## What the task asks:
An exact copy of every entry below is required, and no picture may appear in it.

━━━━━ Data supplied

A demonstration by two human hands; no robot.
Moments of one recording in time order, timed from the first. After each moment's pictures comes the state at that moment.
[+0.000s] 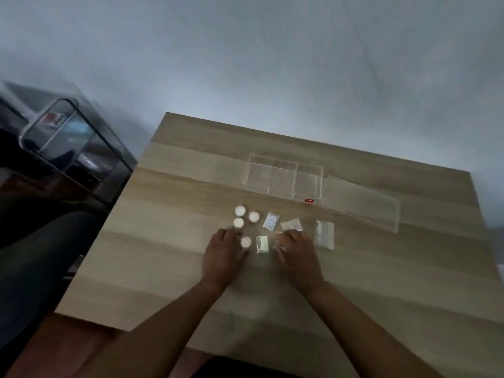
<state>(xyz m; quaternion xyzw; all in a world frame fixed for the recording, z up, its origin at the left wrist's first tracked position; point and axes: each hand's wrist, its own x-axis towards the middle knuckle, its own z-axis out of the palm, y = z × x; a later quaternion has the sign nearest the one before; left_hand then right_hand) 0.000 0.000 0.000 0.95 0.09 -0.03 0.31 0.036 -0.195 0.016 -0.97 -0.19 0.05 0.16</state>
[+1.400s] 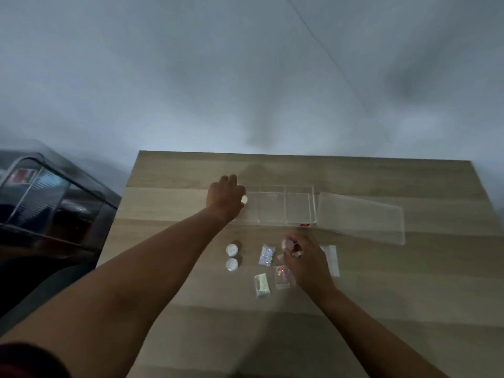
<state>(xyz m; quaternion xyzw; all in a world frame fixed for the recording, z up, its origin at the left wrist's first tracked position) 0.240 0.013 0.041 0.99 -0.10 -0.08 -0.01 0.101 -0.195 0.023 -0.90 0.04 0.05 0.43</state>
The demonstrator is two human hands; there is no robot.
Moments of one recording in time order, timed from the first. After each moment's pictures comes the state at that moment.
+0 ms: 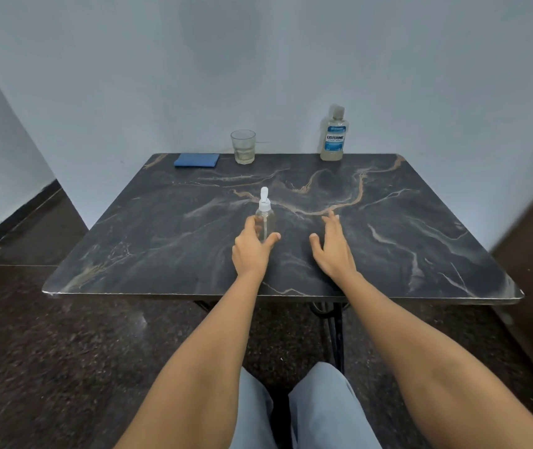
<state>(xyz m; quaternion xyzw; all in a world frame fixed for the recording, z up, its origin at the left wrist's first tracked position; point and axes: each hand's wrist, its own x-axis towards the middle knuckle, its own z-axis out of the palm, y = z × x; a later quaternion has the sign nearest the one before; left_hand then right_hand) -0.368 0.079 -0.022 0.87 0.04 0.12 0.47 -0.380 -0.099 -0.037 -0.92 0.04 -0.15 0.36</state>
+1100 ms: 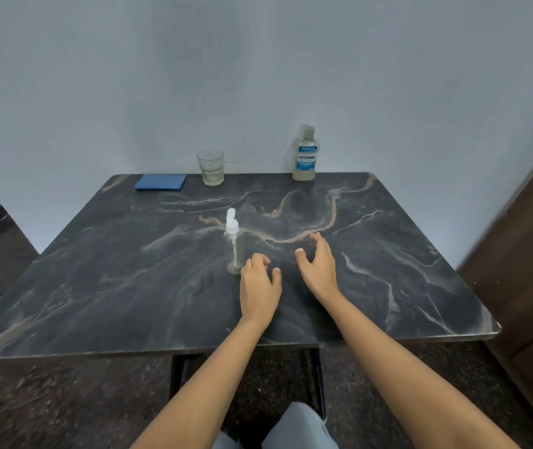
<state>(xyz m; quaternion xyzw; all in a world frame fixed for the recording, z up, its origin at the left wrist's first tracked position) -0.359 0.001 -0.038 0.88 -0.06 0.12 0.46 -0.345 -0.131 -0.028 -0.84 0.11 -0.18 0.51</state>
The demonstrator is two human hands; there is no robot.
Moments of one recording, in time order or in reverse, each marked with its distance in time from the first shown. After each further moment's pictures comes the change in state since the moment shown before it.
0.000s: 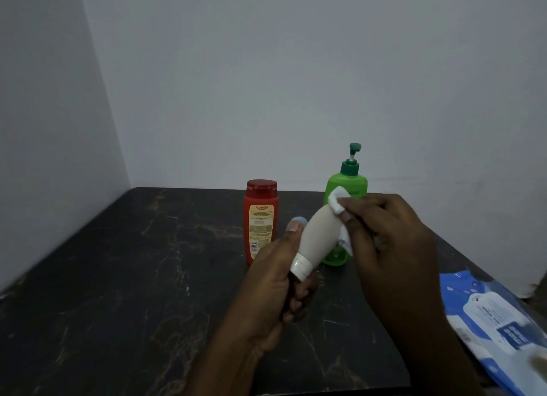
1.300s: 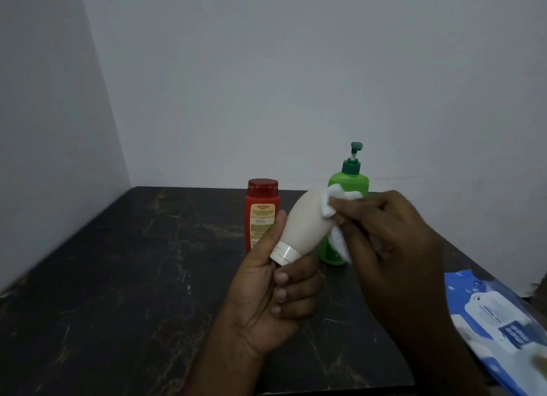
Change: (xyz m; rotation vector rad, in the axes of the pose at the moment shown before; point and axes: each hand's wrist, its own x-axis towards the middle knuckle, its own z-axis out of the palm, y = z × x) left_hand 0.013 -0.003 -0.016 -0.631 -0.465 -0.190; right_hand 0.000 -0.010 -0.008 0.117 -0.001 -0.141
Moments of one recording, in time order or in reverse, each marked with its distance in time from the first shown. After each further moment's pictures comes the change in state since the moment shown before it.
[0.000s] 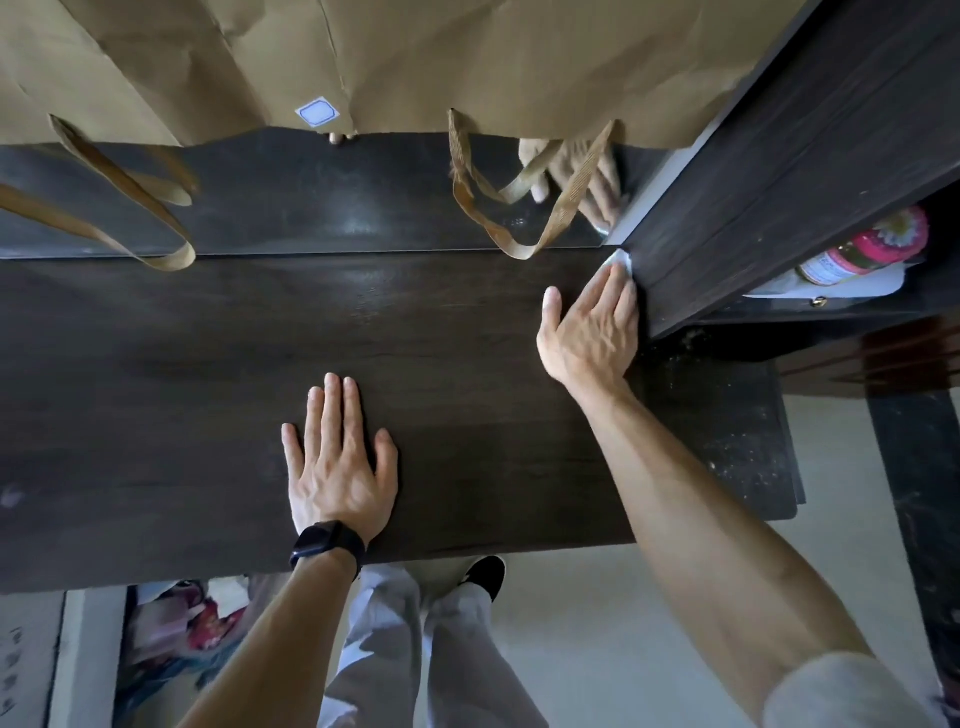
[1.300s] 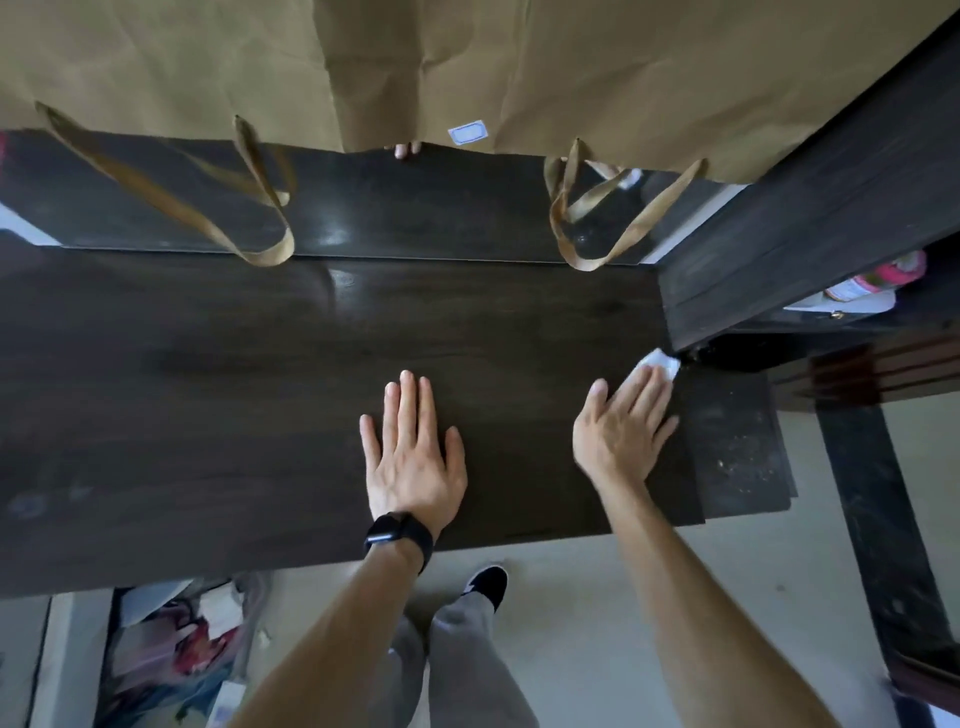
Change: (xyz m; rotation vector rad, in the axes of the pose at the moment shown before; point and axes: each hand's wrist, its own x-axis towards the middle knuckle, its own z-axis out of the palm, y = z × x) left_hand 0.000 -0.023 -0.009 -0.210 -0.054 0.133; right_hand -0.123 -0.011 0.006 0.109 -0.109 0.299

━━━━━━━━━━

## Written response:
A demonstration by two human hands; no robot.
Moments of one recording in time order, timed from the first. After each moment's pictures comes the state at that moment.
[+0.000s] 
<state>(xyz m; quaternion xyzw; all in a world frame fixed for the recording, z up, its origin at the left wrist's first tracked position; point and axes: each hand's wrist, its own x-axis towards the middle knuckle, its own z-axis out of the palm, y = z × x; a later quaternion has the sign nearest the one before; left_hand then right_hand) 0.000 0.000 0.000 0.95 0.09 -0.03 0.31 0.036 -0.195 0.016 -0.97 -0.19 0.05 0.16</state>
[+1.400s] 
<state>(xyz m; quaternion xyzw; all in a world frame fixed for the recording, z up, its origin at the left wrist's first tracked position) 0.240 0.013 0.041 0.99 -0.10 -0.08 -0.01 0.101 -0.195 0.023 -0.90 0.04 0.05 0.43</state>
The demonstrator is two human hands; there is no robot.
Moments of one recording in time order, timed from the first. After each moment's pictures comes the state at that moment.
+0 ms: 
<state>(xyz m; quaternion xyzw; all in a world frame fixed for the recording, z up, its origin at the left wrist's first tracked position; point and axes: each hand's wrist, its own x-axis towards the middle knuckle, its own z-axis out of the palm, y = z × x; a later quaternion has the sign nearest the one before; left_hand then right_hand) -0.368 0.079 -0.022 0.87 0.04 0.12 0.47 -0.380 -0.099 -0.037 -0.92 0.04 -0.15 0.36</state>
+1100 ms: 
<state>(xyz m; quaternion xyzw; all in a world frame fixed for the recording, z up, its origin at the left wrist's first tracked position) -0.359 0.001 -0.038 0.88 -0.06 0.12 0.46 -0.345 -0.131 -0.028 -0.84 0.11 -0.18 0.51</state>
The demonstrator is two human hands; there is no robot.
Moments of one recording, in time order or in reverse, each marked with its distance in time from the first shown. After each further moment's pictures comes the change in state since the moment shown before it.
0.000s: 
1.300s: 
Change: (xyz m; rotation vector rad, in the axes of the pose at the moment shown before; point and axes: each hand's wrist, its own x-axis towards the middle knuckle, its own z-axis out of the palm, y = z × x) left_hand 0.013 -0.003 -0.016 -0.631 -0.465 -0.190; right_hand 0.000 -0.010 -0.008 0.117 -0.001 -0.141
Moments of one recording, in time order or in reverse, each marked with its distance in time from the first shown. After each further moment's pictures comes the change in state since the moment shown before it.
[0.000s] 
[1.300s] 
Change: (xyz m; rotation vector rad, in the axes of the pose at the moment shown before; point and axes: each hand's wrist, its own x-axis towards the middle knuckle, its own z-axis out of the palm, y = z × x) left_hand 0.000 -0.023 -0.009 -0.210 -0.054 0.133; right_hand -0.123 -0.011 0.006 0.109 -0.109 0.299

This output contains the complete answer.